Presuming addr is either an integer (variable or constant) with a value your implementation can safely convert to an int * (see below). 
Consider
volatile int a[4] = [ 1,2,3,4};
int i = a[3];
This is exactly the same, except for the explicit conversion integer to volatile int * (a pointer to ...). For the index operator, the name of the array decays to a pointer to the first element of a. This is volatile int * (type qualifiers in C apply to the elements of an array, never the array itself).
This is the same as the cast. Leaves 2 differences:
- The conversion integer to "pointer". This is implementation defined, thus if your compiler supports it correctly (it should document this), and the value is correct, it is fine. 
- Finally the access. The underlying object is not - volatile, but the pointer/resp. access. This actually is a defect in the standard (see DR476 which requires the object to be- volatile, not the access. This is in contrast to the documented intention (read the link) and C++ semantics (which should be identical). Luckily all(most all) implementations generate code as one would expect and perform the access as intended. Note this is a common ideom on embedded systems.
 
So if the prerequisites are fulfilled, the code is correct. But please see below for better(in terms of maintainability and safety) options.
Notes: A better approach would be to
- use uintptr_tto guarantee the integer can hold a pointer, or - better -
- #define ARRAY_ADDR ((volatile int *)0x1000)
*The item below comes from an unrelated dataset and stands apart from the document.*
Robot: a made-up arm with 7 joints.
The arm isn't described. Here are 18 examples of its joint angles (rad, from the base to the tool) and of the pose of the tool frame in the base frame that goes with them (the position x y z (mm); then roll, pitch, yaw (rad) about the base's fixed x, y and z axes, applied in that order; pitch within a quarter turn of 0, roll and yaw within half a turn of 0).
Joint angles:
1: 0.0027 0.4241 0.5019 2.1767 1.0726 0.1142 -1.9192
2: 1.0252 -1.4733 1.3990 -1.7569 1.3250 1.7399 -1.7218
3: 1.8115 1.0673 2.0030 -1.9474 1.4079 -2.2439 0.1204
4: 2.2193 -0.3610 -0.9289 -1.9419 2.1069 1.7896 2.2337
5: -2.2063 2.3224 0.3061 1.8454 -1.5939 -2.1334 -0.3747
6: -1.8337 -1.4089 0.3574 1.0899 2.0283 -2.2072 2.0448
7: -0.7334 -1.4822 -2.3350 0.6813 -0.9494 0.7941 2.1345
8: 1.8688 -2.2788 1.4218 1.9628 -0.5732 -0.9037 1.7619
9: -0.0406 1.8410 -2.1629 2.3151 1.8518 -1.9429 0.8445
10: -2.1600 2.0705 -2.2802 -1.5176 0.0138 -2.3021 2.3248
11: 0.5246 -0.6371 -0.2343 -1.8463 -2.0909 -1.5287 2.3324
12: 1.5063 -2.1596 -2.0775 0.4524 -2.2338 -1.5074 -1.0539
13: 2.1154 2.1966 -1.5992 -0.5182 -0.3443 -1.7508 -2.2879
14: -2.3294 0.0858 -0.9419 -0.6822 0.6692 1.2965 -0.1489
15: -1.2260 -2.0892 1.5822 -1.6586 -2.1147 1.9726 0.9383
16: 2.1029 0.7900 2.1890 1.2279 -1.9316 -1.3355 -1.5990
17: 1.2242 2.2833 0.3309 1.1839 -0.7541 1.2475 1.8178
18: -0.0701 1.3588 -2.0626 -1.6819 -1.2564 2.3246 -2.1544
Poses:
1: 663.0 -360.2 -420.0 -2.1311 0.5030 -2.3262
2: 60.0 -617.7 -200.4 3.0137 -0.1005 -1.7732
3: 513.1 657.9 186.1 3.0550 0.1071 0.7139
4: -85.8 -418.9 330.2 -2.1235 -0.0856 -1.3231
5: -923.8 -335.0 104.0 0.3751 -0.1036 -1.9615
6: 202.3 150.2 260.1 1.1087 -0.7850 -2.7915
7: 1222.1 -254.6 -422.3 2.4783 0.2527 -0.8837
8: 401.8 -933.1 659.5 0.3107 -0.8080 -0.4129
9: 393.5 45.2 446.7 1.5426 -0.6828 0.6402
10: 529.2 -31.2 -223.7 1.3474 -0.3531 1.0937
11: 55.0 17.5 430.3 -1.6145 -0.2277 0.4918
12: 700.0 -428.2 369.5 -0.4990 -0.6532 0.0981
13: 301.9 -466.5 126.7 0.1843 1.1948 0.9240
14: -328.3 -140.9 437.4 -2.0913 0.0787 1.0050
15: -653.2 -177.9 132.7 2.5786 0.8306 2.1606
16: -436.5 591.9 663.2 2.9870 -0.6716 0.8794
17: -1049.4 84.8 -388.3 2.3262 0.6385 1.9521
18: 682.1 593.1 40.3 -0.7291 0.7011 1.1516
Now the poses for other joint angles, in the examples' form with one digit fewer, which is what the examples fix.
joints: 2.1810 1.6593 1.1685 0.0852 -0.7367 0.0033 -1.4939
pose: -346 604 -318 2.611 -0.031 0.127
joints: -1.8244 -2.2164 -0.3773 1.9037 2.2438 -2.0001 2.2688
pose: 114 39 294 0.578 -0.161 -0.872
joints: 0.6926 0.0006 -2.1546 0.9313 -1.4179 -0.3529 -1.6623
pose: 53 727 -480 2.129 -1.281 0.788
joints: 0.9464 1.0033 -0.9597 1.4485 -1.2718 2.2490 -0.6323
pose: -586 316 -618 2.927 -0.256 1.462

The latter avoids accidental modification to the integer and states the implications clear. It also can be used easier. It is a typical construct in low-level peripheral register definitions.
Re. your incrementing: addr is not a pointer! Thus you increment an integer, not a pointer. Left apart this is more to type than using a true pointer, it also is error-prone and obfuscates your code. If you need a pointer, use a pointer:
int *p = ARRAY_ADDR + 3;
As a personal note: Everybody passing such code (the one with the integer addr) in a company with at least some quality standards would have a very serious talk with her team leader.